There has been conflicting data in the literature regarding the use of wide navigator echo (NE) acceptance windows in combination with adaptive motion correction for magnetic resonance coronary angiography (MRCA). This in part may be due to the use of a fixed correction factor when applying the adaptive motion-correction algorithm, which may potentially result in miscorrection of the imaging slice in subjects whose correction factor differs widely from the mean. We have addressed this issue by measuring the superior/inferior correction factor in 25 subjects and assessing the effect of using a subject-specific correction factor (CFss) for MRCA in comparison with no adaptive motion correction (CF0) and erroneous adaptive motion correction with a correction factor of 1.0 (CF1). There was a wide variation in the correction factor between subjects (proximal right coronary artery, 0.49 +/- 0.15, range 0.20-0.70; proximal left coronary artery, mean 0.59 +/- 0.15, range 0.20-0.85).

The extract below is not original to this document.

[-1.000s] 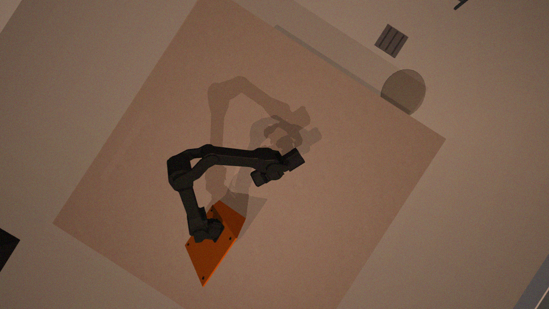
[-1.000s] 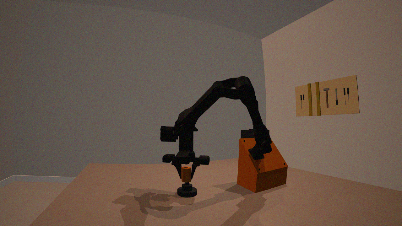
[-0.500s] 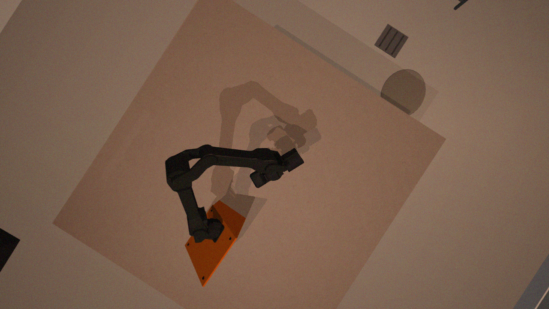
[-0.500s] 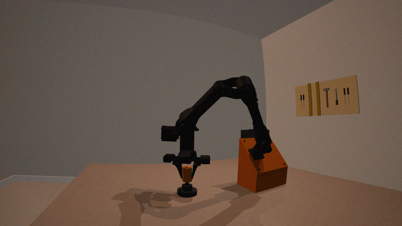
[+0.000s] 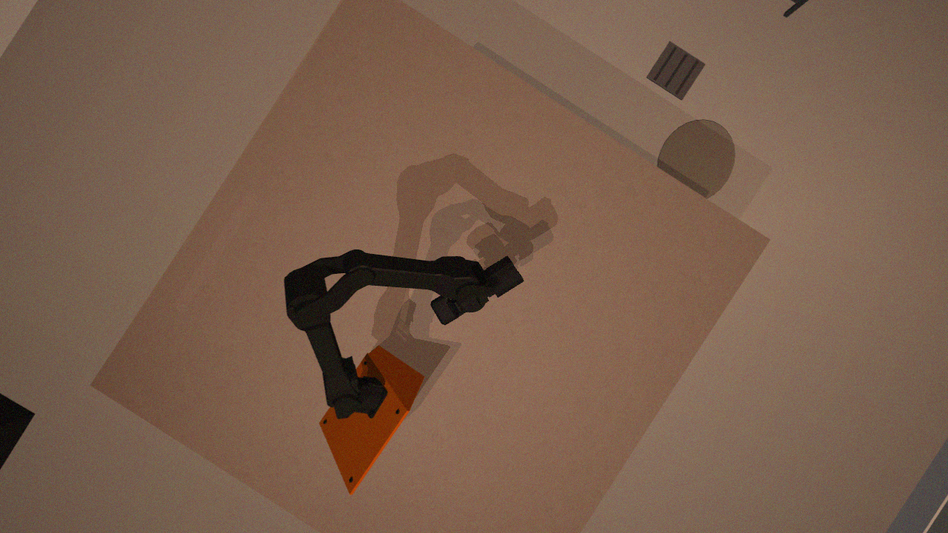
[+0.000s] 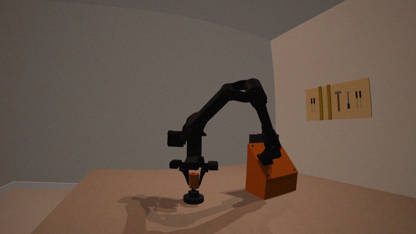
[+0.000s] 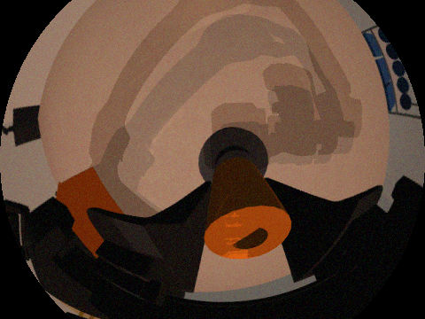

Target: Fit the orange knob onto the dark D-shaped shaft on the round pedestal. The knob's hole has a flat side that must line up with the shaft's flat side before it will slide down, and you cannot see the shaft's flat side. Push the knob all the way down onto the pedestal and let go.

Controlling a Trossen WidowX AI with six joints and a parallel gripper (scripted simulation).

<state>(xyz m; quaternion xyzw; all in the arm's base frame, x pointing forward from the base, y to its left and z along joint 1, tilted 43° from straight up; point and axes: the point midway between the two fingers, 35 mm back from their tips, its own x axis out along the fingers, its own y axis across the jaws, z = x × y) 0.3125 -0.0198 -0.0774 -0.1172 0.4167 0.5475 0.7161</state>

The subject-specific correction factor was accurately calculated from motion of the aortic root in the coronal plane between expiratory and inspiratory breathhold (correction factor calculated from coronal image versus correction factor calculated after localization of coronary arteries, r = 0.92, p < 0.001). MRCA image quality was improved using a subject-specific correction factor, for both a 6-mm NE acceptance window (CFss versus CF0, p = 0.008; CFss versus CF1, p = 0.02) and a 16-mm NE window (CFss versus CF0, p = 0.01; CFss versus CF1, p = 0.007). Furthermore, image quality was maintained between the two NE windows if the subjects-specific correction factor was used (6 versus 16 mm, p = 0.21), with an improvement in scan efficiency (6 versus 16 mm, 49 +/- 17% versus 81 +/- 22% respectively, p < 0.001). Thus, for adaptive motion correction to be implemented, a subject-specific correction factor should be used and calculated from simple coronal expiratory and inspiratory breathholds. For real-time NE-gated cardiac MR with adaptive motion correction, the NE window can be widened to reduce the acquisition period without loss of image quality.